* [TASK INSTRUCTIONS]
In the listing below, find the line with "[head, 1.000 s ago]", then repeat exactly every line from the top through that one.
_____
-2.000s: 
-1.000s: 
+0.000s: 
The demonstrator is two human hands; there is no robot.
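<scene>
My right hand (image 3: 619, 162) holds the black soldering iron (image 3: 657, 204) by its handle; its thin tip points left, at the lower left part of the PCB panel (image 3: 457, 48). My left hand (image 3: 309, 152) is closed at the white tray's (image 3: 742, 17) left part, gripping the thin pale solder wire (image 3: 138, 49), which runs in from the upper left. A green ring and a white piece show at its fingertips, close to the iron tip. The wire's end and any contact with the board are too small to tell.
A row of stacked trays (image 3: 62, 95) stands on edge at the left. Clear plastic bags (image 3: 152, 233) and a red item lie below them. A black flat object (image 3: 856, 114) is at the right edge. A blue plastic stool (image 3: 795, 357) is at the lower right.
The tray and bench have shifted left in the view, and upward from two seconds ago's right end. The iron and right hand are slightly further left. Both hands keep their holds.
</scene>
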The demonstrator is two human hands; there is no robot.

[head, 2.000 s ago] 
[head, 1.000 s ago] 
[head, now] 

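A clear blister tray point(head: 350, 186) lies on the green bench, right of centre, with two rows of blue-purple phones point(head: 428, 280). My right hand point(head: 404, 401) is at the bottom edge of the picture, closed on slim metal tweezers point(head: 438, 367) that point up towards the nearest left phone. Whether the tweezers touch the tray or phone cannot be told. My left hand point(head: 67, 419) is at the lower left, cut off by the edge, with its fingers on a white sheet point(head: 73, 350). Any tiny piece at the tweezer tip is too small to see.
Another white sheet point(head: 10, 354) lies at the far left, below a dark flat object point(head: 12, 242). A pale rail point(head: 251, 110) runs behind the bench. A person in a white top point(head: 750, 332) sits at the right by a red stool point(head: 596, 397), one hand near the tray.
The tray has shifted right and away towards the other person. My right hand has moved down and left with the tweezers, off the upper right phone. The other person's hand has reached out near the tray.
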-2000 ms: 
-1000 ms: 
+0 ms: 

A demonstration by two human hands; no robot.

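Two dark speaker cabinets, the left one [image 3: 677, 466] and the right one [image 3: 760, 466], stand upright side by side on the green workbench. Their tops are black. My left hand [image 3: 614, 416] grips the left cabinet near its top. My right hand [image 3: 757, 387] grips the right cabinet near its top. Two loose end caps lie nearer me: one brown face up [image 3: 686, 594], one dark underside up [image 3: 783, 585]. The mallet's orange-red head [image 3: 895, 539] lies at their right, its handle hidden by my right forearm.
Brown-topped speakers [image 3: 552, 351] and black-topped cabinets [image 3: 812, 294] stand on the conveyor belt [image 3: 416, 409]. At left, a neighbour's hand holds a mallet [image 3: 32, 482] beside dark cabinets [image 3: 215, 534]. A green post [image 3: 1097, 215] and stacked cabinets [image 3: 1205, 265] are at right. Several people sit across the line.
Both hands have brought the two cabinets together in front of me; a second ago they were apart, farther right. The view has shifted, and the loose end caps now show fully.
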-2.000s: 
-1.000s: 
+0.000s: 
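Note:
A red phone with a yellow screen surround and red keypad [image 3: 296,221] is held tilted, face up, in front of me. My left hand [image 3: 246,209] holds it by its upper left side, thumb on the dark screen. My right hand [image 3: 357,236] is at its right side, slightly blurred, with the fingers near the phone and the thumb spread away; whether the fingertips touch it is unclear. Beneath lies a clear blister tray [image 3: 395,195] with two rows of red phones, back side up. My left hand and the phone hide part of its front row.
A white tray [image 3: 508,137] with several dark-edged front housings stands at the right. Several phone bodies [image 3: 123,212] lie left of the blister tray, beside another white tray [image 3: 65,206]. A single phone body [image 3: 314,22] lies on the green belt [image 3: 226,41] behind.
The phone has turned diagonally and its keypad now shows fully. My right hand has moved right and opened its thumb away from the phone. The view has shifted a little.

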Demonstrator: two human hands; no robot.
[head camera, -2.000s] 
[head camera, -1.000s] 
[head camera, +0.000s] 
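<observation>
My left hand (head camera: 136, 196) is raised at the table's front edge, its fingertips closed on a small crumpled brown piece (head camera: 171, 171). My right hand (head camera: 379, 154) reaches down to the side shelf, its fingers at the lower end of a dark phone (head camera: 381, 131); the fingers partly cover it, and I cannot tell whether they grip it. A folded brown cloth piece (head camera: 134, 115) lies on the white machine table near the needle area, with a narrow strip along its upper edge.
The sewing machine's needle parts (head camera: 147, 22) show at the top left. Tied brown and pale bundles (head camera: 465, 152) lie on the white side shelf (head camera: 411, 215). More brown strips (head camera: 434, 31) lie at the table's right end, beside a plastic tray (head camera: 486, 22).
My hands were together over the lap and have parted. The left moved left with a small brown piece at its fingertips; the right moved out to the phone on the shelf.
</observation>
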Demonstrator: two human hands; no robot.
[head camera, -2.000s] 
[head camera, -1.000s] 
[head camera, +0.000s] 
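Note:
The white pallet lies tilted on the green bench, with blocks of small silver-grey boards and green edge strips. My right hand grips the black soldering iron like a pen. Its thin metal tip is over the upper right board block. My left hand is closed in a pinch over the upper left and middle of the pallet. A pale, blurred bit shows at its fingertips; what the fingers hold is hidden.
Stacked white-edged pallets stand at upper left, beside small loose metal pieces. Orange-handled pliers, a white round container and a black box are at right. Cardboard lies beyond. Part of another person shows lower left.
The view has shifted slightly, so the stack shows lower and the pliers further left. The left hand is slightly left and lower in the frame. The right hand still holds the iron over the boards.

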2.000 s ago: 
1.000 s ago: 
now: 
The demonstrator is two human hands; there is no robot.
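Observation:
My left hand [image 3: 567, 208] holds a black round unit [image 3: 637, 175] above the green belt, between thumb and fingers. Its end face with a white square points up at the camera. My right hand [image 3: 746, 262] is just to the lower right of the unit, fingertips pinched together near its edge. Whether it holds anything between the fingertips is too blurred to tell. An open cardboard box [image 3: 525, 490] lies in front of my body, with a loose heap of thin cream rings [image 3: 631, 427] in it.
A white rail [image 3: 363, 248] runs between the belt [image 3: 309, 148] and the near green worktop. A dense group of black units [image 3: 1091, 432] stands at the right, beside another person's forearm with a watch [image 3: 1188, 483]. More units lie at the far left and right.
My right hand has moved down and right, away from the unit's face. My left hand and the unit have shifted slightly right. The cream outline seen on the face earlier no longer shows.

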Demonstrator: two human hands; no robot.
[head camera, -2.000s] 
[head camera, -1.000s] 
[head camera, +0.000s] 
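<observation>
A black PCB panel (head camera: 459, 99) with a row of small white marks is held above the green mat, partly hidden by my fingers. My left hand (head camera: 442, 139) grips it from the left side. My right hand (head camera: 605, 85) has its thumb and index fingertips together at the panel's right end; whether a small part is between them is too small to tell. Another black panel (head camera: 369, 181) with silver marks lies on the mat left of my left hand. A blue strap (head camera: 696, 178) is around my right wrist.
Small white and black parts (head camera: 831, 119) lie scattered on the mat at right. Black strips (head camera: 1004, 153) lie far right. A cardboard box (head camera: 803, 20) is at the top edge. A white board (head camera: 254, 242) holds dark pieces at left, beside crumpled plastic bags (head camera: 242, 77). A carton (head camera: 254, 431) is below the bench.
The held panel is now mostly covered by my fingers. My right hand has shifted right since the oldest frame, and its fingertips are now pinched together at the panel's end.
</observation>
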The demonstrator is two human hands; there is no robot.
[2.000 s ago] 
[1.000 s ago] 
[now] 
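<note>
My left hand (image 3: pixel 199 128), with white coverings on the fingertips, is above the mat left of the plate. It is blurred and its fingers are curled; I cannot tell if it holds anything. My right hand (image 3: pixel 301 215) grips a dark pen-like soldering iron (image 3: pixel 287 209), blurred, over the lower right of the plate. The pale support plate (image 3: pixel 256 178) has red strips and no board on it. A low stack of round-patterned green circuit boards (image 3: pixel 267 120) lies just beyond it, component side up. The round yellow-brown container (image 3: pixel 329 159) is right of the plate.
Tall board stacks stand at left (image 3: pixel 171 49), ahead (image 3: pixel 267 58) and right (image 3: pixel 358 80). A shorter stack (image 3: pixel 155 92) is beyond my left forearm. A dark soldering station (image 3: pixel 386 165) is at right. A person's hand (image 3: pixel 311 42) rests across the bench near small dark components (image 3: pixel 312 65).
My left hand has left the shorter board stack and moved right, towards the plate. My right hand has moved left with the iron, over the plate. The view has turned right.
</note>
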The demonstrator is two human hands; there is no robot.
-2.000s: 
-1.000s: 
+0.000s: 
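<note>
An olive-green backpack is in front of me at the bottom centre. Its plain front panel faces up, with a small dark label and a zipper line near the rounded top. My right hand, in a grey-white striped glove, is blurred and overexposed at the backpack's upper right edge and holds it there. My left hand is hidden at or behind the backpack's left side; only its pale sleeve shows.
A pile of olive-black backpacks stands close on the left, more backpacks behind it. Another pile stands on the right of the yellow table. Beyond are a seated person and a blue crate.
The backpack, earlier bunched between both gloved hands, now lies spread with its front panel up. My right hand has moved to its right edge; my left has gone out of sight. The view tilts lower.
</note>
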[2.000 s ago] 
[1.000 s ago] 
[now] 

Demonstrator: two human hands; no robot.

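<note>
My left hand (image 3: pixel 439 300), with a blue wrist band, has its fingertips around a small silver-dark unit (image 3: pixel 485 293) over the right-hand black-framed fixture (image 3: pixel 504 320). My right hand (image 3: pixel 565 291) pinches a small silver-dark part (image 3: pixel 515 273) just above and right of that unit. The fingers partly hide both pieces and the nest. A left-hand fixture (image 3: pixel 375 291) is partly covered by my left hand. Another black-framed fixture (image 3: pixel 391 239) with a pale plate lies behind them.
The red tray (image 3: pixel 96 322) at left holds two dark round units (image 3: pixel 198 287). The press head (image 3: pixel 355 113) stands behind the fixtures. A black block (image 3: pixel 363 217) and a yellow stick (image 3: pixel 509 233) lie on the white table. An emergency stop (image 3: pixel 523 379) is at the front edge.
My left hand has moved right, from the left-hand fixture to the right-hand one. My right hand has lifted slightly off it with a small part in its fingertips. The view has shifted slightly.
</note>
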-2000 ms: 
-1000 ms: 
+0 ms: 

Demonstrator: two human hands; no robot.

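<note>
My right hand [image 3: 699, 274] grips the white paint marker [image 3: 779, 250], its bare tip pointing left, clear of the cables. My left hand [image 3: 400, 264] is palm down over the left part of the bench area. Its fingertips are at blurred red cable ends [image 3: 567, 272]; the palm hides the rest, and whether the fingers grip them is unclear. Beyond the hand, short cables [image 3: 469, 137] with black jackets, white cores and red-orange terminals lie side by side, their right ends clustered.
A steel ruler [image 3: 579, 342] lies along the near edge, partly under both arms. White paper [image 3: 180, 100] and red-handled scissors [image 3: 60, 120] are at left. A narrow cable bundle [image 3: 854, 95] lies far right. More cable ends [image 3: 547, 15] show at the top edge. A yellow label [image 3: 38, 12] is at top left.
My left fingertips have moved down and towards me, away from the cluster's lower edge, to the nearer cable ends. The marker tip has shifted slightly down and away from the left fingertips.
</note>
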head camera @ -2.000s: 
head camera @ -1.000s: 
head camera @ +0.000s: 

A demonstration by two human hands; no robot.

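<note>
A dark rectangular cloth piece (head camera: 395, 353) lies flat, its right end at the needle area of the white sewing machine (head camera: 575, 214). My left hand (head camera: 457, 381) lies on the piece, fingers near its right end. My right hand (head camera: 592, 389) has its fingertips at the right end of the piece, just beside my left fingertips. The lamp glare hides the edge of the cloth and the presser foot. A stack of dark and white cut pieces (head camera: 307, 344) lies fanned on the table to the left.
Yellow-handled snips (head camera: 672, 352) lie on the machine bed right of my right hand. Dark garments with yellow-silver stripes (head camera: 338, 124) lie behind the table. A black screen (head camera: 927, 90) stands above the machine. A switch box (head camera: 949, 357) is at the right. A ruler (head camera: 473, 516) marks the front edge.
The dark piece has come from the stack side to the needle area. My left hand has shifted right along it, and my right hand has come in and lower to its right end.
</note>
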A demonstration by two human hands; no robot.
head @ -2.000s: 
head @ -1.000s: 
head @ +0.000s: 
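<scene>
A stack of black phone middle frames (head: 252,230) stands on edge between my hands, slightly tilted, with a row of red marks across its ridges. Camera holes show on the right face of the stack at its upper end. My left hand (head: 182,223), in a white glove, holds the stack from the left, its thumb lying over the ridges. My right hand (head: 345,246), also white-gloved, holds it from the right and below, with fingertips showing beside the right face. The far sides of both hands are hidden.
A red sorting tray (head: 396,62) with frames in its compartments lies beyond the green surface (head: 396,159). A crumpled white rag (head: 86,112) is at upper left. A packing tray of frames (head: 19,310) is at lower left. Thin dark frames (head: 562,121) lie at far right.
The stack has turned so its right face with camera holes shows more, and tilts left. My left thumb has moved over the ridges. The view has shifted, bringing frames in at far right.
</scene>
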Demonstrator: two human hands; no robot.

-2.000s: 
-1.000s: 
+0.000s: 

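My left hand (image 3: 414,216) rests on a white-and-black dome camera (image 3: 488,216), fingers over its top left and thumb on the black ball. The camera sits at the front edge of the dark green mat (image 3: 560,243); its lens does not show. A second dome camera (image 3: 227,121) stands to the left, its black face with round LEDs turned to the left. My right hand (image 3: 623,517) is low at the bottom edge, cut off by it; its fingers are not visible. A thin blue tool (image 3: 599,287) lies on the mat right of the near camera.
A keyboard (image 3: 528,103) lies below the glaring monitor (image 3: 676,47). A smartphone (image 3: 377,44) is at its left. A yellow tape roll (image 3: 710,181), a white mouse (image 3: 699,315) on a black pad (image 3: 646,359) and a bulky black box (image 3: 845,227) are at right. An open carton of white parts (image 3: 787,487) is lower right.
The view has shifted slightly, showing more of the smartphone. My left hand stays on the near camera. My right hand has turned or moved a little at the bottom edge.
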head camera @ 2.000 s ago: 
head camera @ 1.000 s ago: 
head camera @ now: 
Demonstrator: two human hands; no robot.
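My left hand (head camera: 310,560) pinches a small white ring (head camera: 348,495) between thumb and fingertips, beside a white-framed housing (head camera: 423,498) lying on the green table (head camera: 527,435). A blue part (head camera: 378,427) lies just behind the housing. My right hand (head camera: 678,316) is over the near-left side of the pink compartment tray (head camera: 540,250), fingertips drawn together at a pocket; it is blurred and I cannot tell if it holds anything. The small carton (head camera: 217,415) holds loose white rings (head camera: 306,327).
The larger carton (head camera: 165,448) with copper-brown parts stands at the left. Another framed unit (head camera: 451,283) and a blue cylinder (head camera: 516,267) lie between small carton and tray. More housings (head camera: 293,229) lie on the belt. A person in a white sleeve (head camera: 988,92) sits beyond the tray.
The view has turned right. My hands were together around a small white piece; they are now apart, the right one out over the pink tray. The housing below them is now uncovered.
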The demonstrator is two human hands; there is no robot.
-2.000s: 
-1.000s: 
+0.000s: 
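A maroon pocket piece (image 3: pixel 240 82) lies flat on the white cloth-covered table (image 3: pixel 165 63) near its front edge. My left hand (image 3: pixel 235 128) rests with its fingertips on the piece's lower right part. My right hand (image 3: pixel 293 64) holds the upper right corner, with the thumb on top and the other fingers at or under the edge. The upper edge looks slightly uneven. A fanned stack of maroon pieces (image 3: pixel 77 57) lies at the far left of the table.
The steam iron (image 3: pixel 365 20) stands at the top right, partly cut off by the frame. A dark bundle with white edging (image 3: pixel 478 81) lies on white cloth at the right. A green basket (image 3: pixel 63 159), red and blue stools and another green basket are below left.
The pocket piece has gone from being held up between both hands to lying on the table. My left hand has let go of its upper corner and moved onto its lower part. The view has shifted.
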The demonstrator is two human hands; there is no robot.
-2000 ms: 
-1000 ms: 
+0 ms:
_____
* [WRITTEN SOLUTION]
-2.000s: 
-1.000s: 
+0.000s: 
The demonstrator is two human hands; there is no robot.
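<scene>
My right hand (image 3: 619, 162) holds the black soldering iron (image 3: 657, 204) by its handle; its thin tip points left, at the lower left part of the PCB panel (image 3: 457, 48). My left hand (image 3: 309, 152) is closed at the white tray's (image 3: 742, 17) left part, gripping the thin pale solder wire (image 3: 138, 49), which runs in from the upper left. A green ring and a white piece show at its fingertips, close to the iron tip. The wire's end and any contact with the board are too small to tell.
A row of stacked trays (image 3: 62, 95) stands on edge at the left. Clear plastic bags (image 3: 152, 233) and a red item lie below them. A black flat object (image 3: 856, 114) is at the right edge. A blue plastic stool (image 3: 795, 357) is at the lower right.
The tray and bench have shifted left in the view, and upward from two seconds ago's right end. The iron and right hand are slightly further left. Both hands keep their holds.
</scene>
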The demonstrator is two human hands; there is no robot.

[head, 2.000 s ago] 
[head, 1.000 s ago] 

The given output is the complete response.